- Your assignment -
Could you repeat, exactly and with no pictures, only the lines from the start of the records through the line containing "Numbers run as"?

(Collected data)
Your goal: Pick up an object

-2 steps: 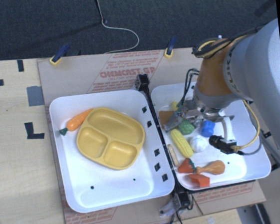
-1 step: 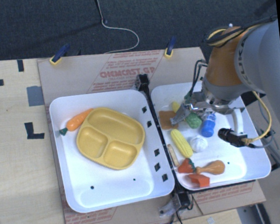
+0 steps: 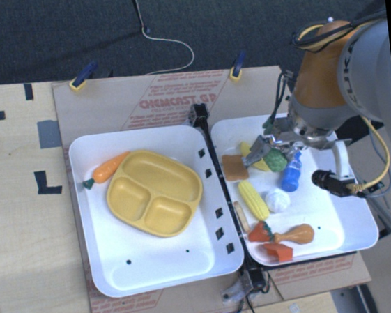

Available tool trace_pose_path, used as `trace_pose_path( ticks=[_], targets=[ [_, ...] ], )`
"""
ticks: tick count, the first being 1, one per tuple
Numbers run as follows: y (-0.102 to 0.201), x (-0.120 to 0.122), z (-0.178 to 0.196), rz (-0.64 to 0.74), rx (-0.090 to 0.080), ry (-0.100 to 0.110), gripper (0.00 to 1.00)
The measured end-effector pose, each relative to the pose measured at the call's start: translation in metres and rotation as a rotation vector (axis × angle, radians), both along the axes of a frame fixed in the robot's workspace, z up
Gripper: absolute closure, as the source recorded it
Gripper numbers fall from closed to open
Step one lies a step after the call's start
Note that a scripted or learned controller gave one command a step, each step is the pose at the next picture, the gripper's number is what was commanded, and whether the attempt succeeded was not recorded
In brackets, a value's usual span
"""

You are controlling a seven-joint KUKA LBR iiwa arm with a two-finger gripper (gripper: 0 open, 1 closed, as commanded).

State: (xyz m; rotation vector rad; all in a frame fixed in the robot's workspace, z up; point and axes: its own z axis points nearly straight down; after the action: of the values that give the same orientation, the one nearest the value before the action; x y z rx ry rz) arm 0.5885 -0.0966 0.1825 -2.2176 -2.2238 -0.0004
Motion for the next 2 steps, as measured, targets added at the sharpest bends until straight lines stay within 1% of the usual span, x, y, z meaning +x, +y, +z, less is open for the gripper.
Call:
trace_pose_path(
  ticks=[1, 2],
  targets=[
    [0.001, 0.001, 0.042, 0.000, 0.000, 0.000, 1.00],
    [0.056, 0.018, 0.030, 0.004, 0.000, 0.004, 1.00]
  ],
)
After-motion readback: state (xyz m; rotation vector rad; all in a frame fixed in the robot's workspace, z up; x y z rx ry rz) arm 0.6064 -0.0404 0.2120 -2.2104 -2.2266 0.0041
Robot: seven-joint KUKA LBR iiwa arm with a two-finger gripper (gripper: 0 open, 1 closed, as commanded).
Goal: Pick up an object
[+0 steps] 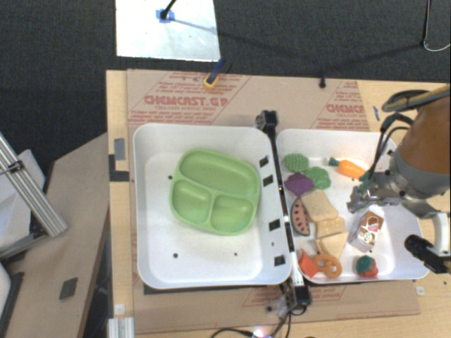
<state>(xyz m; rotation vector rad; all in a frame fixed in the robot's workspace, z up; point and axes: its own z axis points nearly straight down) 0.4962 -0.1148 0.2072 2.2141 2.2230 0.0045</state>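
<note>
1. Two shallow white bins sit side by side on the bench; the left bin [151, 189] carries a light green divided plate [214, 191] near its middle, with three compartments.
2. The right bin [394, 273] carries a heap of toy food along its left wall and front edge.
3. Near the far left corner of the right bin lie a green bumpy piece [296, 162], a purple grape bunch [299, 183] and a darker green leafy piece [318, 177], all close together.
4. An orange carrot [350, 167] with a green top lies toward the far edge, apart from the greens.
5. A watermelon slice [300, 217] lies against the left wall, touching two pale tan bread-like blocks [323, 215].
6. At the front edge sit a pretzel on an orange piece [324, 265] and a red strawberry [366, 266] with a green cap.
7. A small packet [368, 231], white with brown and red print, lies tilted in the middle of the right bin.
8. The tool [363, 199] hangs just above the packet's far end, with the grey and orange arm [426, 153] behind it; whether its fingers are apart or together I cannot tell.
</note>
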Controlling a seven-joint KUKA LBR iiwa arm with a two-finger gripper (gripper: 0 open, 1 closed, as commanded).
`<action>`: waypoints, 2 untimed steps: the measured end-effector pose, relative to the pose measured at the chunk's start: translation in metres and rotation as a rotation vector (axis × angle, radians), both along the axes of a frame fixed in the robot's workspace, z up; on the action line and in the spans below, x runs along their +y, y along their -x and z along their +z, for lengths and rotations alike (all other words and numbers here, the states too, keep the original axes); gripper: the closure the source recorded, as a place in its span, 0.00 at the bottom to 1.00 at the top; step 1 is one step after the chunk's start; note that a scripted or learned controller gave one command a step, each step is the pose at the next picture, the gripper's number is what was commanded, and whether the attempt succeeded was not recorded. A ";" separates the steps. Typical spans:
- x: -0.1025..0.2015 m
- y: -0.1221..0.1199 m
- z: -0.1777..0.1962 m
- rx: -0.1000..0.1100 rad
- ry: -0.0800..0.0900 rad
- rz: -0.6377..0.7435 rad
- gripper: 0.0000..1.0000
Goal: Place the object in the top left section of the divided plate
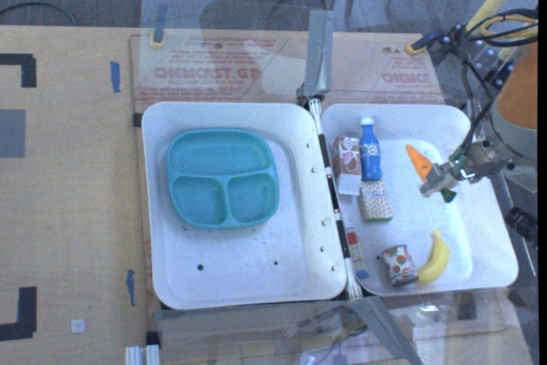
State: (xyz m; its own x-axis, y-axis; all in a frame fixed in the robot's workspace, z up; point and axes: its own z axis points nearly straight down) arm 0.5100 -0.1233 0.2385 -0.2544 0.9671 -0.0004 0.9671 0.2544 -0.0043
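A teal divided plate (pixel 222 178) lies in the left bin (pixel 248 278), with one wide section at the back and two smaller ones at the front; nothing lies in it. My gripper (pixel 440 182) hovers over the right bin (pixel 487 226), its tip just in front of an orange carrot-like piece (pixel 417 158). Whether it touches the piece is not visible. In that same bin are a blue bottle (pixel 369 151), a brown carton (pixel 346 156), a small patterned box (pixel 375 203), a yellow banana (pixel 434 258) and a small can (pixel 398 264).
The divider between the two bins (pixel 329 184) runs front to back between plate and objects. The arm with its cables (pixel 504 73) fills the right side above the right bin. A clear panel (pixel 231 55) stands behind the bins.
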 end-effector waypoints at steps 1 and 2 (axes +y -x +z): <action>0.061 -0.050 -0.010 -0.002 0.000 -0.011 1.00; 0.156 -0.080 0.042 -0.001 0.000 0.059 1.00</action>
State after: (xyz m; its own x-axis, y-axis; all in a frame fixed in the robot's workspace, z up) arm 0.5903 0.0324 0.2805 -0.3105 0.9506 -0.0007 0.9506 0.3105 -0.0037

- Response box -
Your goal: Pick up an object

-2 steps: 
-1 step: 
+0 steps: 

Available tool trace_pose_path, used as `trace_pose_path( ticks=[_], targets=[ [_, ...] ], )`
"""
ticks: tick count, the first being 1, one per tuple
Numbers run as follows: y (-0.102 to 0.201), x (-0.120 to 0.122), z (-0.178 to 0.196), rz (-0.64 to 0.74), rx (-0.090 to 0.080), ry (-0.100 to 0.110), gripper (0.00 to 1.00)

At this stage, the exercise is finished.